## SUPPLIED RECORDS
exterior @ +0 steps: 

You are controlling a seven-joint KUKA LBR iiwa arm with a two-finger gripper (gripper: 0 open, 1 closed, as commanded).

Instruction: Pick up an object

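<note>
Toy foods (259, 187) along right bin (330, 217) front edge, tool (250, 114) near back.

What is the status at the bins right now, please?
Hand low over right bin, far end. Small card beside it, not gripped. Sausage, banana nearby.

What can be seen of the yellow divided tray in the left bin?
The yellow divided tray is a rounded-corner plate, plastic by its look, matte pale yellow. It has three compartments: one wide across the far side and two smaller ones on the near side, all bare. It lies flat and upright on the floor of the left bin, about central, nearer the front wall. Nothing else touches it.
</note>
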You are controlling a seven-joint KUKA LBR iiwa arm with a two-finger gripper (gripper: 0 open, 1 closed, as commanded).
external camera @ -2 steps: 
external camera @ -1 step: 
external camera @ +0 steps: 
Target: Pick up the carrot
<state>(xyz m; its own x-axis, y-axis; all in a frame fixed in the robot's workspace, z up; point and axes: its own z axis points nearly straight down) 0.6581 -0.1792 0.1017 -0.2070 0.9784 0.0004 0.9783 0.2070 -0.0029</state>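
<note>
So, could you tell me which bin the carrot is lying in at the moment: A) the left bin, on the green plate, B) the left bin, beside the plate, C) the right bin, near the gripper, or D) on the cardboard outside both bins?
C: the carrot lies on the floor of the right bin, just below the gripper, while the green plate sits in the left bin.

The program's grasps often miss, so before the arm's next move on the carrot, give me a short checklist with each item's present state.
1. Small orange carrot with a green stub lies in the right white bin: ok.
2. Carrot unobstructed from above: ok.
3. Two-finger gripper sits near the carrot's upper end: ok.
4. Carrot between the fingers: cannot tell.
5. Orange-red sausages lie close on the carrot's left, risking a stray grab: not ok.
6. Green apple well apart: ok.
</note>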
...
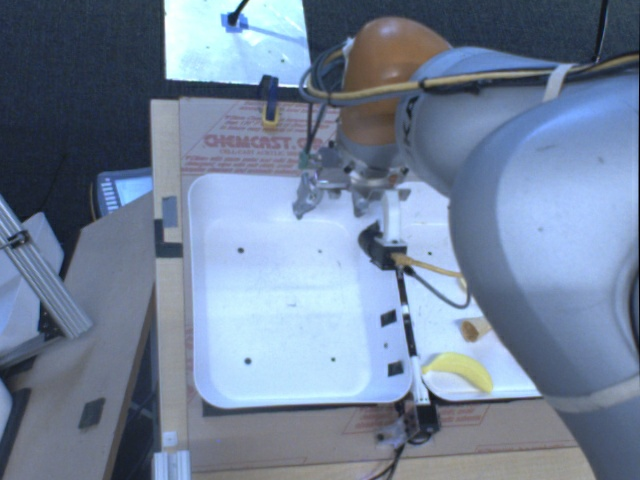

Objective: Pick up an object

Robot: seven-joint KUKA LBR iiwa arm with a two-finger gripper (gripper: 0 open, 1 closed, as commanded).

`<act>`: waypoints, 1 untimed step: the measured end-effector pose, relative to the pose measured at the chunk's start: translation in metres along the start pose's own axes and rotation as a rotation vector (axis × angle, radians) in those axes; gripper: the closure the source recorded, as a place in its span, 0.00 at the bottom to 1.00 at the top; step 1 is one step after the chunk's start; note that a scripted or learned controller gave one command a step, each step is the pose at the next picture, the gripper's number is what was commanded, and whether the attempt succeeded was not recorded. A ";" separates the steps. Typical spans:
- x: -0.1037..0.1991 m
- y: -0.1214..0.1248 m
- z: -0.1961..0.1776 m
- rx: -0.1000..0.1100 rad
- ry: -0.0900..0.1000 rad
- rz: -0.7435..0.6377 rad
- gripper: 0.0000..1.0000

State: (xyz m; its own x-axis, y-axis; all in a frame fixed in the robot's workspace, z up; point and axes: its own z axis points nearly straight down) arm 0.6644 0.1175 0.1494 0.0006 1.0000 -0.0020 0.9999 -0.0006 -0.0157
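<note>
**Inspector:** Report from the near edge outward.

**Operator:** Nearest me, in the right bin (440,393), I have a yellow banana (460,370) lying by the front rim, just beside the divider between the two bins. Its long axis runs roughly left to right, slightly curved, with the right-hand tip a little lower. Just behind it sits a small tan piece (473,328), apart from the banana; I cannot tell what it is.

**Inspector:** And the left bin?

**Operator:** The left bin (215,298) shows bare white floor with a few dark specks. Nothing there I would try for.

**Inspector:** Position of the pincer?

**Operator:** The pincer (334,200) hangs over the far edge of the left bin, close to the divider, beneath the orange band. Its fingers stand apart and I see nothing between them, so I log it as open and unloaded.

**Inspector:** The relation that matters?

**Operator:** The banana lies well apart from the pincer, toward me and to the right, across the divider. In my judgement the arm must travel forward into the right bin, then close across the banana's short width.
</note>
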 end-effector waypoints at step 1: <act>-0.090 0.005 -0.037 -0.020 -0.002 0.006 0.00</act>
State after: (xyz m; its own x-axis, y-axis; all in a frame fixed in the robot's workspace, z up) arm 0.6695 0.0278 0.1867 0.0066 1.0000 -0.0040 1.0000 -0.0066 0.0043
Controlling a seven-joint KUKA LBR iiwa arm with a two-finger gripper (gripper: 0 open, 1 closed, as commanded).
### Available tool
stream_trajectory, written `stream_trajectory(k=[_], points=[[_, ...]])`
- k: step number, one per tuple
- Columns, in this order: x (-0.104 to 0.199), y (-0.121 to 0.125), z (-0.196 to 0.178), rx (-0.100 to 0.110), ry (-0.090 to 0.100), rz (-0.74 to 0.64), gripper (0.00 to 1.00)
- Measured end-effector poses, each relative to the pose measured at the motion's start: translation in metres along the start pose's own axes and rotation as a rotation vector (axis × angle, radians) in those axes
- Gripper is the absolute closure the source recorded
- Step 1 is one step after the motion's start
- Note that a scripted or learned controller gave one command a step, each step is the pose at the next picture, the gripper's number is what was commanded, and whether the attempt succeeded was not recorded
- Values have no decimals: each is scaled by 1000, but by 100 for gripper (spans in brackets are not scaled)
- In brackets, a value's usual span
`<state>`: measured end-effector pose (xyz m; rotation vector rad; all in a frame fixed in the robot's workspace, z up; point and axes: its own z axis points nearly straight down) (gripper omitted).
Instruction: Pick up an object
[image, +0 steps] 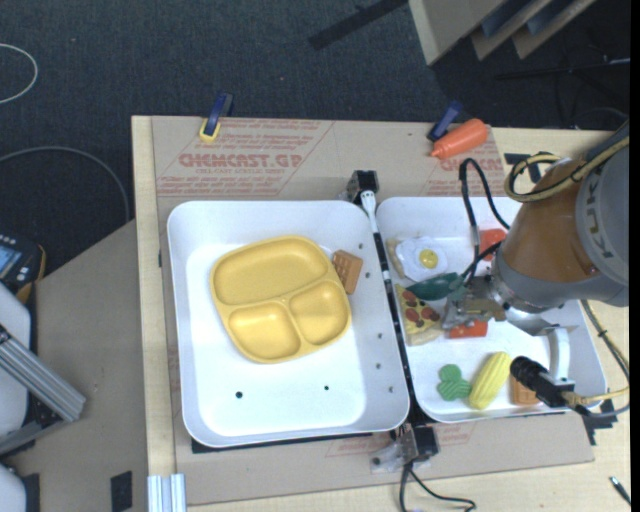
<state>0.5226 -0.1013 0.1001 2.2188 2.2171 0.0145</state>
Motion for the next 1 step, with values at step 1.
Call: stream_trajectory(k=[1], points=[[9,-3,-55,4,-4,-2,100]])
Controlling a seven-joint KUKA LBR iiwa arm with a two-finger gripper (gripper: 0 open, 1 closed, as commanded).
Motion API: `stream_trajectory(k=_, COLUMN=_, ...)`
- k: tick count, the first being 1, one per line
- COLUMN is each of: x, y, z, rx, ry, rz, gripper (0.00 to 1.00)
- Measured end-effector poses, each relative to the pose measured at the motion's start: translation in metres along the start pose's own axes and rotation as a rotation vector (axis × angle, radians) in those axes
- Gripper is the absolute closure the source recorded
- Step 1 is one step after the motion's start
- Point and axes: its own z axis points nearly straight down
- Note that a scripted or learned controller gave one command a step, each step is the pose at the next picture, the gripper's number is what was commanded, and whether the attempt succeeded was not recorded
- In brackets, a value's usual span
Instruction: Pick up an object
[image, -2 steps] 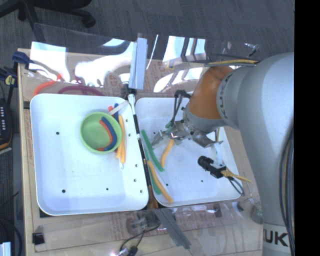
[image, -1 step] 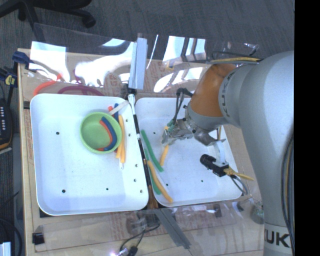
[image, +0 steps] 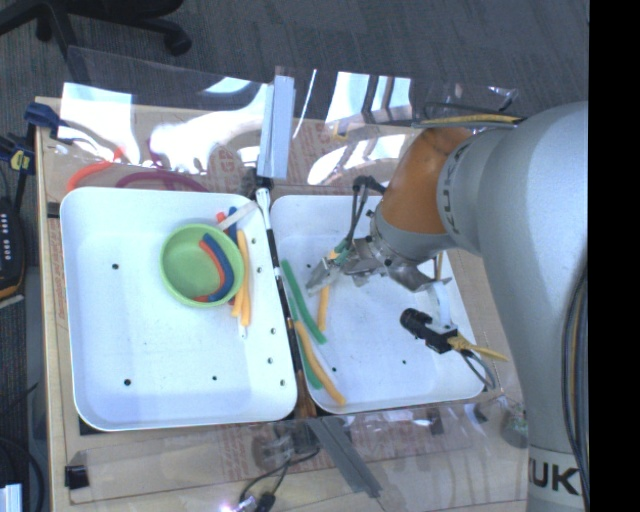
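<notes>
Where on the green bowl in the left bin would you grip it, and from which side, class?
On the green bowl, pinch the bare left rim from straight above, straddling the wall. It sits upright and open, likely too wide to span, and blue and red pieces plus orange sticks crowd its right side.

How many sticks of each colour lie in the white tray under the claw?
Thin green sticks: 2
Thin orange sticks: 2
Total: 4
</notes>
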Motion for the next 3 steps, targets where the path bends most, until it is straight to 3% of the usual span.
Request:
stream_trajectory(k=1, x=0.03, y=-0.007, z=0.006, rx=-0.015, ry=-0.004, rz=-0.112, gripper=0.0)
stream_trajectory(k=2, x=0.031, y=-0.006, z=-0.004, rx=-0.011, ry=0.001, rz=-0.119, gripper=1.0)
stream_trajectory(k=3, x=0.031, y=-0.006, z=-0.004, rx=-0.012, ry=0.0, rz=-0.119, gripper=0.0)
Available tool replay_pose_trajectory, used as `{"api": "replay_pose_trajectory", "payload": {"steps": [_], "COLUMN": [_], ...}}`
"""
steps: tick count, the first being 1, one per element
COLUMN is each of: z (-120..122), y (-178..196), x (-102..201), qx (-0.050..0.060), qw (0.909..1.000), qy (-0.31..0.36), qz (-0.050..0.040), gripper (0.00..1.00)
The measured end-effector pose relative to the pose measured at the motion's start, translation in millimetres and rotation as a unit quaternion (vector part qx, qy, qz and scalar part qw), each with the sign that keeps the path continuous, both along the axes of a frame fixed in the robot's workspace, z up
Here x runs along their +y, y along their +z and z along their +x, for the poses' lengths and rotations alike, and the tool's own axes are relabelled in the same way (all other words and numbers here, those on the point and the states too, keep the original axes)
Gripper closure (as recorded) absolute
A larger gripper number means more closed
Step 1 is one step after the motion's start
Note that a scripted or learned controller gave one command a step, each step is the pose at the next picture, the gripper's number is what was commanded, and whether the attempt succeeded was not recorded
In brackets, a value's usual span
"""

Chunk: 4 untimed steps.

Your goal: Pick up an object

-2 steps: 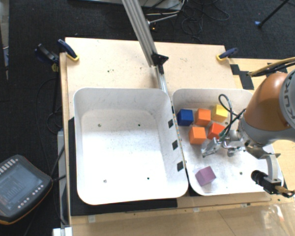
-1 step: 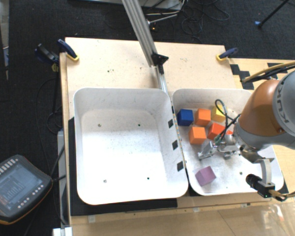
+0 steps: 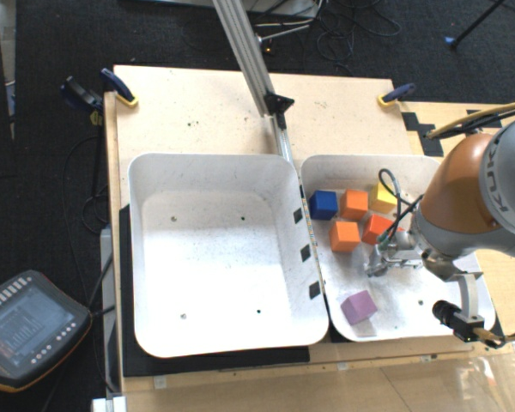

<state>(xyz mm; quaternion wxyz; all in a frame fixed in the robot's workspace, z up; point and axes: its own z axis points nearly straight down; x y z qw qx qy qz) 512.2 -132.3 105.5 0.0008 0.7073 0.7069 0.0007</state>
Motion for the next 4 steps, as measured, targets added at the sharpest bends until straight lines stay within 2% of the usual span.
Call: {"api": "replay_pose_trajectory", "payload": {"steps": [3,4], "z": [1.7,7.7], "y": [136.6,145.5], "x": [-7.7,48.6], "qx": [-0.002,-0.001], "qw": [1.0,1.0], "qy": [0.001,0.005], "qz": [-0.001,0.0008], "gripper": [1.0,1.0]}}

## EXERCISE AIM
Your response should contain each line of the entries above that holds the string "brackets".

## PROBLEM SOLUTION
- Values have no decimals: each is scaled by 1000, but by 100 for gripper (spans in brackets are not scaled)
- In brackets, a value's usual span
- In brackets, a value's usual span
In brackets, a value's usual span

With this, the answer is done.